▶ **YOUR OBJECTIVE**:
Would you please write out each of the entries below exactly, omitting pictures?

▶ **INPUT RECORDS**:
[Start of section]

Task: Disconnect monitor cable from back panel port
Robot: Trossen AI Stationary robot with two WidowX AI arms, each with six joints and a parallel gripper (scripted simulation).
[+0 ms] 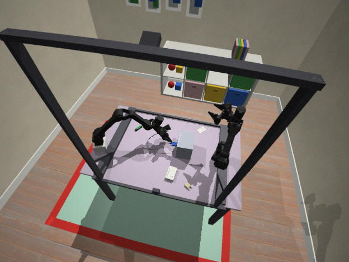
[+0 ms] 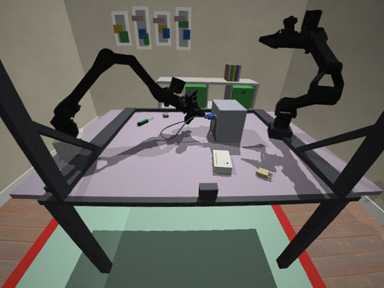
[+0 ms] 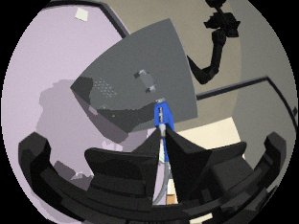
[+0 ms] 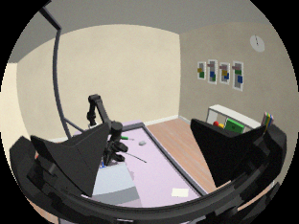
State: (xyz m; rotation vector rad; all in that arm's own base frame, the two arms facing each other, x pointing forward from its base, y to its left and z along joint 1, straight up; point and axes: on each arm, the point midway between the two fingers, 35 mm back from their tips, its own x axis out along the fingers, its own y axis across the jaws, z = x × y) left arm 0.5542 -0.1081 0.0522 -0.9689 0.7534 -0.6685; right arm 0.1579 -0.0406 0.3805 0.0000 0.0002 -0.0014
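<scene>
Right now my left hand is 3 cm past the blue plug, 4 cm to the left of it and 1 cm above it. Also, from my left hand: back panel: 1 cm behind, 8 cm to the right, 4 cm below; grey box: 2 cm behind, 14 cm to the right, 4 cm below; white device: 24 cm behind, 4 cm to the right, 11 cm below.
</scene>
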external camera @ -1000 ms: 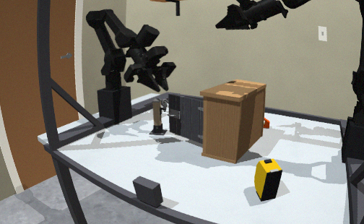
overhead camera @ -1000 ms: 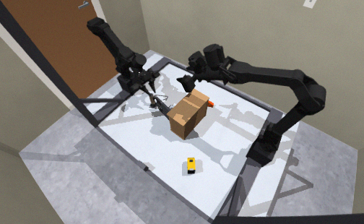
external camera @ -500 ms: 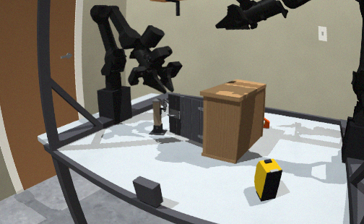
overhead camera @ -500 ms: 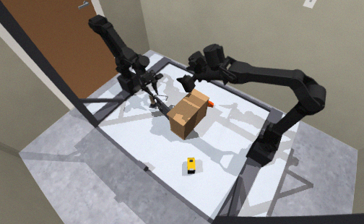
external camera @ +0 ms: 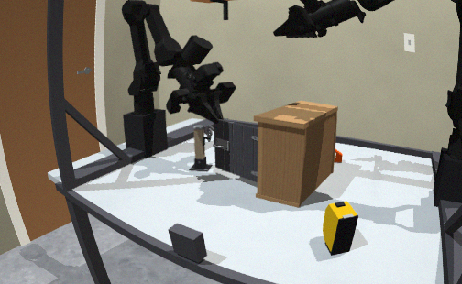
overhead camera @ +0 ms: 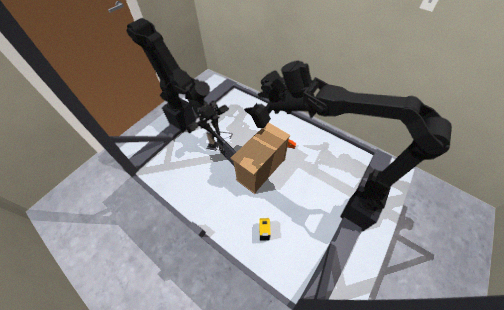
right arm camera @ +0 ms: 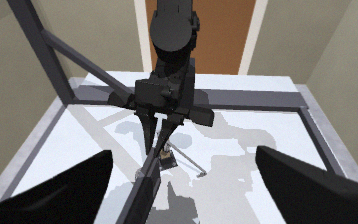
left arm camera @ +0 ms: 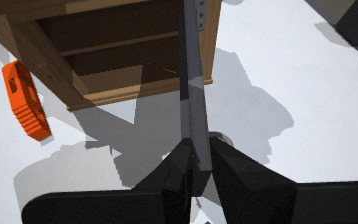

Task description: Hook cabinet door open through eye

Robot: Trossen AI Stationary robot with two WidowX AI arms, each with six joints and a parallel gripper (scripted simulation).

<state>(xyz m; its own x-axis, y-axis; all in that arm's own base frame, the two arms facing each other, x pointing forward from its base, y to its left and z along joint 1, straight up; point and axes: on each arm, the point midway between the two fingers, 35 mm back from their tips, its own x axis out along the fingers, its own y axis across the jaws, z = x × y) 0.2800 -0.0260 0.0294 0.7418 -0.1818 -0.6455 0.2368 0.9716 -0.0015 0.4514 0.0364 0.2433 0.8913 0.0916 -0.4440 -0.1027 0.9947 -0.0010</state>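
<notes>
Right now the grey hook is 50 mm ahead of my left hand, 10 mm to the left of it and 100 mm below it. From my left hand the other things lie so: yellow block (200 mm behind, 380 mm to the right, 120 mm below); grey door (40 mm behind, 90 mm to the right, 80 mm below); orange object (180 mm ahead, 220 mm to the right, 140 mm below).
</notes>
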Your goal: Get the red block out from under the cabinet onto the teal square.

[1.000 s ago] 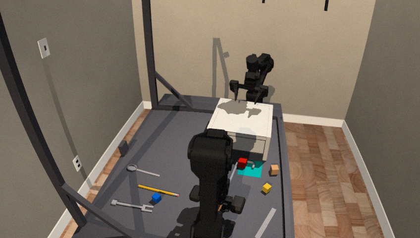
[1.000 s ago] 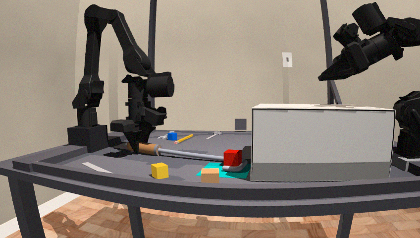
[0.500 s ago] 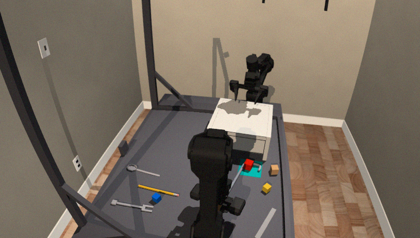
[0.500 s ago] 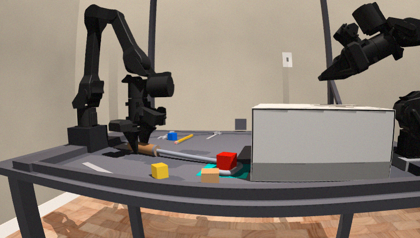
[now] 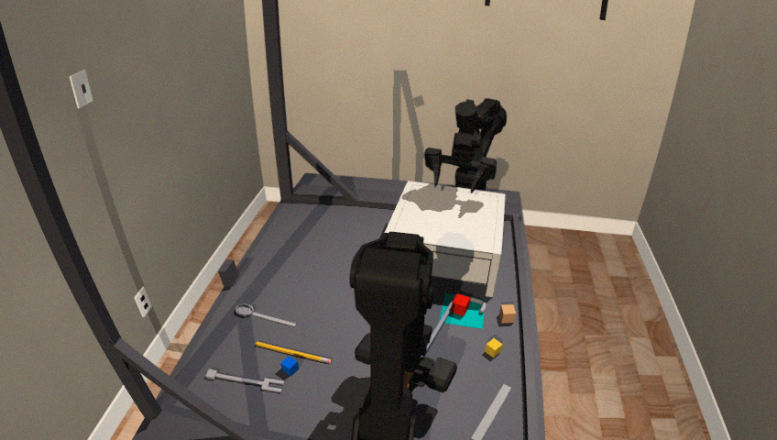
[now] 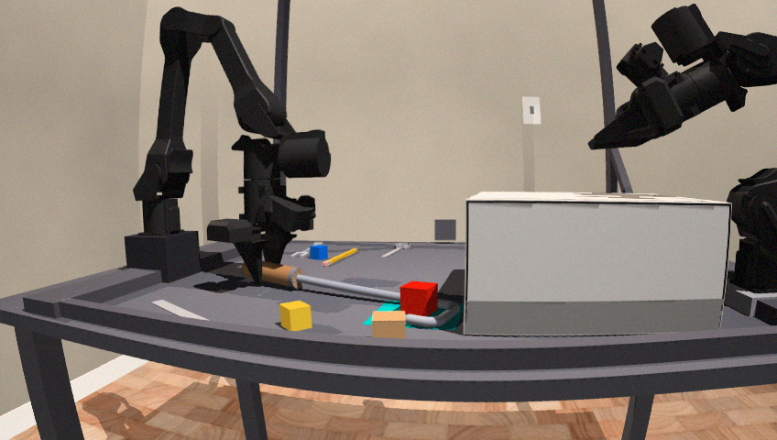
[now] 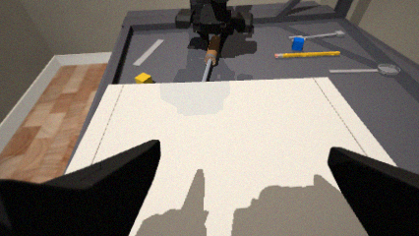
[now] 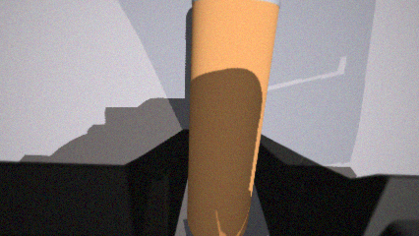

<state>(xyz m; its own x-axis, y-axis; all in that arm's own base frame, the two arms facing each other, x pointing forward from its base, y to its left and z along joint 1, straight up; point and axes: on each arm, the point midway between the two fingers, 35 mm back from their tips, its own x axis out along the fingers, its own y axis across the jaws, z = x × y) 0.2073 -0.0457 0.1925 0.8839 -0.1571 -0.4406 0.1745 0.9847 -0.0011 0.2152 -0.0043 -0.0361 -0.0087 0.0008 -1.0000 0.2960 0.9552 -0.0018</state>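
My right hand is 6 cm short of the orange-handled tool, 13 cm to the right of it and 2 cm above it. The rest, counted from my right hand: blue block: 24 cm behind, 3 cm to the right, 3 cm below; then yellow block: 16 cm ahead, 14 cm to the left, 3 cm below; then pencil: 25 cm behind, 2 cm to the left, 4 cm below.
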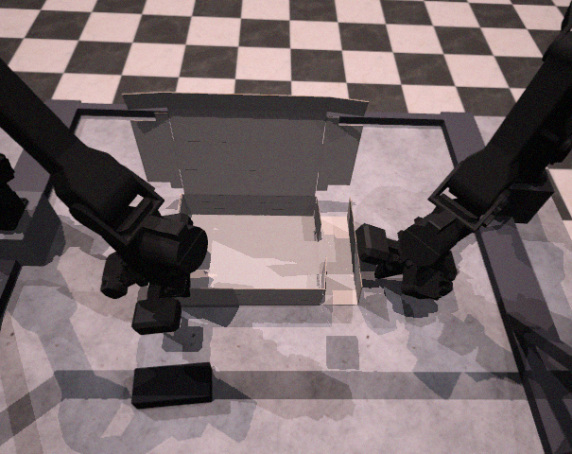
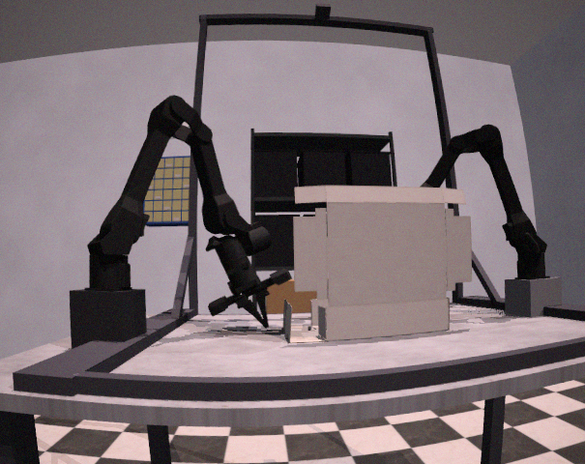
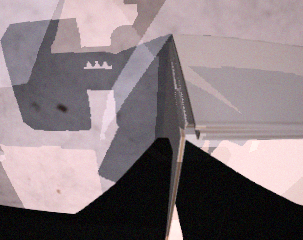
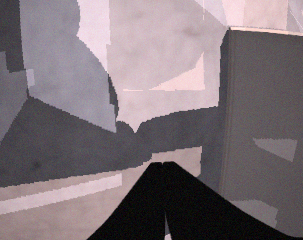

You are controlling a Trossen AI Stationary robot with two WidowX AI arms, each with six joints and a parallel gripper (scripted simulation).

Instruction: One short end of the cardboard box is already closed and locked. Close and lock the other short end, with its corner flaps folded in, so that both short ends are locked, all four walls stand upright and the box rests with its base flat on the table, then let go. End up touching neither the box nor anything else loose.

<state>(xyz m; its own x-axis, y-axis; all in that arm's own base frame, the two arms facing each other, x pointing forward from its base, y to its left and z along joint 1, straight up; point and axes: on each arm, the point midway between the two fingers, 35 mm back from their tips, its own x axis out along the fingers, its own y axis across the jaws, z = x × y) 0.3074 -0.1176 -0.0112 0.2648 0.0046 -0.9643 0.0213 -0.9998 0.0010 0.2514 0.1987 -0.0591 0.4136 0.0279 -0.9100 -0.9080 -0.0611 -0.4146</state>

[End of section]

▶ **WRITTEN ANSWER**:
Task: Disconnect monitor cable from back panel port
Robot: Trossen AI Stationary robot with two WidowX AI arms, each with six joints and a parallel gripper (scripted simulation).
[+0 ms] 
[+0 ms] 
[+0 ms] 
[+0 ms] 
State: (xyz m; rotation vector rad; all in that arm's own base frame, the two arms facing each other, x pointing forward from its base, y to its left and z along joint 1, straight up; point and axes: on each arm, the point midway between the two fingers, 35 mm back from their tips, its own x axis out along the fingers, its own y axis across the jaws, z = x × y) left arm 0.5542 -0.1081 0.0522 -0.9689 0.7534 -0.6685; right arm 0.1579 -0.0406 0.3805 0.0000 0.0002 -0.0014
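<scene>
Right now my left hand is 3 cm past the blue plug, 4 cm to the left of it and 1 cm above it. Also, from my left hand: back panel: 1 cm behind, 8 cm to the right, 4 cm below; grey box: 2 cm behind, 14 cm to the right, 4 cm below; white device: 24 cm behind, 4 cm to the right, 11 cm below.
</scene>
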external camera @ -1000 ms: 
overhead camera @ -1000 ms: 
external camera @ -500 ms: 
overhead camera @ -500 ms: 
external camera @ +0 ms: 
overhead camera @ +0 ms: 
right arm camera @ +0 ms: 
left arm camera @ +0 ms: 

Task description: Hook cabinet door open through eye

Robot: Trossen AI Stationary robot with two WidowX AI arms, each with six joints and a parallel gripper (scripted simulation).

<state>(xyz m; its own x-axis, y-axis; all in that arm's own base frame, the two arms facing each other, x pointing forward from its base, y to its left and z along joint 1, straight up; point and axes: on each arm, the point midway between the two fingers, 35 mm back from their tips, its own x axis out along the fingers, its own y axis across the jaws, z = x × y) 0.2800 -0.0260 0.0294 0.7418 -0.1818 -0.6455 0.2368 0.9716 -0.0015 0.4514 0.0364 0.2433 0.8913 0.0916 -0.4440 -0.1027 0.9947 -0.0010</state>
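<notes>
Right now the grey hook is 50 mm ahead of my left hand, 10 mm to the left of it and 100 mm below it. From my left hand the other things lie so: yellow block (200 mm behind, 380 mm to the right, 120 mm below); grey door (40 mm behind, 90 mm to the right, 80 mm below); orange object (180 mm ahead, 220 mm to the right, 140 mm below).
</notes>
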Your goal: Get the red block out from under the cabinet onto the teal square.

[1.000 s ago] 
[1.000 s ago] 
[0.500 s ago] 
[0.500 s ago] 
[now] 
[now] 
[now] 
[now] 

<state>(xyz m; its own x-axis, y-axis; all in that arm's own base frame, the two arms facing each other, x pointing forward from its base, y to its left and z along joint 1, straight up; point and axes: on each arm, the point midway between the two fingers, 35 mm back from their tips, its own x axis out along the fingers, its own y axis across the jaws, z = x × y) 0.2073 -0.0457 0.1925 0.8839 -0.1571 -0.4406 0.1745 0.9847 -0.0011 0.2152 -0.0043 -0.0361 -0.0087 0.0008 -1.0000 0.2960 0.9552 -0.0018</state>
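My right hand is 6 cm short of the orange-handled tool, 13 cm to the right of it and 2 cm above it. The rest, counted from my right hand: blue block: 24 cm behind, 3 cm to the right, 3 cm below; then yellow block: 16 cm ahead, 14 cm to the left, 3 cm below; then pencil: 25 cm behind, 2 cm to the left, 4 cm below.
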
You are controlling a Trossen AI Stationary robot with two WidowX AI arms, each with six joints and a parallel gripper (scripted simulation).

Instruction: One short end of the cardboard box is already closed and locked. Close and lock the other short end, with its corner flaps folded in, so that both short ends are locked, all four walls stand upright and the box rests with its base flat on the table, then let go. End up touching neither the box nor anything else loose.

<state>(xyz m; its own x-axis, y-axis; all in that arm's own base frame, the two arms facing each other, x pointing forward from its base, y to its left and z along joint 1, straight up; point and axes: on each arm, the point midway between the two fingers, 35 mm back from their tips, its own x axis out along the fingers, its own y axis across the jaws, z = x × y) 0.3074 -0.1176 -0.0112 0.2648 0.0046 -0.9643 0.0213 -0.9998 0.0010 0.2514 0.1987 -0.0591 0.4136 0.0279 -0.9100 -0.9080 -0.0611 -0.4146</state>

That finishes the exercise, with nothing more to add.